(WORK TO COMPLETE) In the listing below, print exactly the lines between the line holding "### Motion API" and the line holding "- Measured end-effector", inclusive, and no more.

(RECORDS TO PROCESS)
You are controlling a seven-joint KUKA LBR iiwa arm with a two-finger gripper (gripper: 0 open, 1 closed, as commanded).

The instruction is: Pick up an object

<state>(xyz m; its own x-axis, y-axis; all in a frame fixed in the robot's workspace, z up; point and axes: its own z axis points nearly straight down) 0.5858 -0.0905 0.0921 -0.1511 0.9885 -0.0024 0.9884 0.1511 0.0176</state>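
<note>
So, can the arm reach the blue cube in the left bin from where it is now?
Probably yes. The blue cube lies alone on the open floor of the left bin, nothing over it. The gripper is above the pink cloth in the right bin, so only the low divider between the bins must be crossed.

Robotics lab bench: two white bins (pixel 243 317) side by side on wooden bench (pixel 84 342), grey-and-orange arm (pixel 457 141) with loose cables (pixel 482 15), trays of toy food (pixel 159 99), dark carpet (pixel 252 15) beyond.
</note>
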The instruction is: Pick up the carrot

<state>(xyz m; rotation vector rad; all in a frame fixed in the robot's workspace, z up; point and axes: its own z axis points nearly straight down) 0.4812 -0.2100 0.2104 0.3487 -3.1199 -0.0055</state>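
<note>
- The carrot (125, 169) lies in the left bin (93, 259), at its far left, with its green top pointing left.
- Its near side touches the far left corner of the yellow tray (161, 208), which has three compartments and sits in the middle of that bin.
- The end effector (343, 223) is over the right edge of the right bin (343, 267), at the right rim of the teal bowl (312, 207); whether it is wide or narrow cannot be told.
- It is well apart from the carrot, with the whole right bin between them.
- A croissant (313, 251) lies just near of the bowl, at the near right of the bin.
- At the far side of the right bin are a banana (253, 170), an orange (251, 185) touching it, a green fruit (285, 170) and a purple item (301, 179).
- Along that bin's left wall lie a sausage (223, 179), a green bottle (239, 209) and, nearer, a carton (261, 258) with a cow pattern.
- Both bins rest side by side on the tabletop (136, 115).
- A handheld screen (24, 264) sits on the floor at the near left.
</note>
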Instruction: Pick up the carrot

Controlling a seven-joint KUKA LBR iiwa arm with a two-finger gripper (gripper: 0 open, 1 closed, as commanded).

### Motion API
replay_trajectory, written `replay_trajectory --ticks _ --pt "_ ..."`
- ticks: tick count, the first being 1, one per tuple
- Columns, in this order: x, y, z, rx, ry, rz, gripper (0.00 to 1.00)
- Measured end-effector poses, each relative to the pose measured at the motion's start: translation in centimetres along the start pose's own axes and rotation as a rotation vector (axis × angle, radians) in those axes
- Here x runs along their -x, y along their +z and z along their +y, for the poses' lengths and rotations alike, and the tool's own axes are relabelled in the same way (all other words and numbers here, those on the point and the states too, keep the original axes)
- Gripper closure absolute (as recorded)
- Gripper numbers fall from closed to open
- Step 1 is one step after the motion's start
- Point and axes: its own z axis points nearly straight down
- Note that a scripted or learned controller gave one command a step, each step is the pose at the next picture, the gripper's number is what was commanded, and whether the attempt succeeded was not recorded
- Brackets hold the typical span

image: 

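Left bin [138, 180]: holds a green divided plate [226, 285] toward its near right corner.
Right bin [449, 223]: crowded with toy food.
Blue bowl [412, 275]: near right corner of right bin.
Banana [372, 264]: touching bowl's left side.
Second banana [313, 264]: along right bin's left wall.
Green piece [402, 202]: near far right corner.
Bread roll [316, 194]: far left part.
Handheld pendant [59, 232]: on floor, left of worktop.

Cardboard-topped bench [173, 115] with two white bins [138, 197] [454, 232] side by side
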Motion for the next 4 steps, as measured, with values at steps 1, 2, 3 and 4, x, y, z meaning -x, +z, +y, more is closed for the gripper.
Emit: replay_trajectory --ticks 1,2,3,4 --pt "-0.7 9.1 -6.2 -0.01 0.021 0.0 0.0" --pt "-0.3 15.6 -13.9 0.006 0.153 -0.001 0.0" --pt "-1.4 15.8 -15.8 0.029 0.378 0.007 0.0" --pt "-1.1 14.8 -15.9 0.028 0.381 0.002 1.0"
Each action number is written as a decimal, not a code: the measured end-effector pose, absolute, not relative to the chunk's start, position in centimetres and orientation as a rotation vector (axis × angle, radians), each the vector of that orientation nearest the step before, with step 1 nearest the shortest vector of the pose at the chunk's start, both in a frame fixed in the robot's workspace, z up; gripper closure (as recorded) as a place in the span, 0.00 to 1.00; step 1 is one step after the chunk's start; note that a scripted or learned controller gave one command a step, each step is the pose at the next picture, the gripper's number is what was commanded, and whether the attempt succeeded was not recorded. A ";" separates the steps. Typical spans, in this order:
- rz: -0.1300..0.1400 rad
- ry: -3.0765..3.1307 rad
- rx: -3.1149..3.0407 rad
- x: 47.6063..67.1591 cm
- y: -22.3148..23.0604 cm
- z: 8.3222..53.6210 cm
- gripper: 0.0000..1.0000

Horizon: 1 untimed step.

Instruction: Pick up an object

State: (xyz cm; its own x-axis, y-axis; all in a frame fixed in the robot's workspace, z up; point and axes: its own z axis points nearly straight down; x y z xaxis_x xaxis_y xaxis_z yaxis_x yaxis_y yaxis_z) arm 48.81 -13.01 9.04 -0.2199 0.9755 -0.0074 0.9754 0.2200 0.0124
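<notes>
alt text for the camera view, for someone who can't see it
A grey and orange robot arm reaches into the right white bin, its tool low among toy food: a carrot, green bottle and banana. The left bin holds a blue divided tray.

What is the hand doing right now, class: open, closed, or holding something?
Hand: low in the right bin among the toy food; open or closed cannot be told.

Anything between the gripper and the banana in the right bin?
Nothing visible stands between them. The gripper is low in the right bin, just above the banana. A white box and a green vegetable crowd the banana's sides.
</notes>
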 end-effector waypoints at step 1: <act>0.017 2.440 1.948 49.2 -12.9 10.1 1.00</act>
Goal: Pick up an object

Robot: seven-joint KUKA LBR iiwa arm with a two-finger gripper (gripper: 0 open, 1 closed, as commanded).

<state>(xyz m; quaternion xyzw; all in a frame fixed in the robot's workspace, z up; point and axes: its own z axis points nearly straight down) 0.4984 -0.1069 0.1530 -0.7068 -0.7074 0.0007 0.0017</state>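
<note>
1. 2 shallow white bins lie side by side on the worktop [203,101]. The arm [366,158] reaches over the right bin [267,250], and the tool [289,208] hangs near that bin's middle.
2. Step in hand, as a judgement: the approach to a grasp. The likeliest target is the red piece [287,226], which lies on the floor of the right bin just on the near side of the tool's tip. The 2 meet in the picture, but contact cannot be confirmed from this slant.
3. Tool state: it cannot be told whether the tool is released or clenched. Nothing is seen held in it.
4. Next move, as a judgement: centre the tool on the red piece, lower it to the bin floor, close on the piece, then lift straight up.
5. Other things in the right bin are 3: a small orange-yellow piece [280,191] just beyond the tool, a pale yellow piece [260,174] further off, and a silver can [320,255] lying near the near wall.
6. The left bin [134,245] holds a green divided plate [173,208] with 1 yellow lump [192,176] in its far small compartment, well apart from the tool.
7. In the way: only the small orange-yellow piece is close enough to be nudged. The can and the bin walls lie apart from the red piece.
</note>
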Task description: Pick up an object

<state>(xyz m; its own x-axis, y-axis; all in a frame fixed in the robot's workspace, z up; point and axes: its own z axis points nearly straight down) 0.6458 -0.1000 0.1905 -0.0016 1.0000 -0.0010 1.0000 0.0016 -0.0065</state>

(ANSWER AREA)
### Motion API
replay_trajectory, written `replay_trajectory --ticks _ --pt "_ ..."`
- ticks: tick count, the first being 1, one per tuple
- Columns, in this order: x, y, z, rx, ry, rz, gripper (0.00 to 1.00)
- Measured end-effector poses, each relative to the pose measured at the motion's start: translation in centimetres along the start pose's own axes and rotation as a rotation vector (axis × angle, radians) in those axes

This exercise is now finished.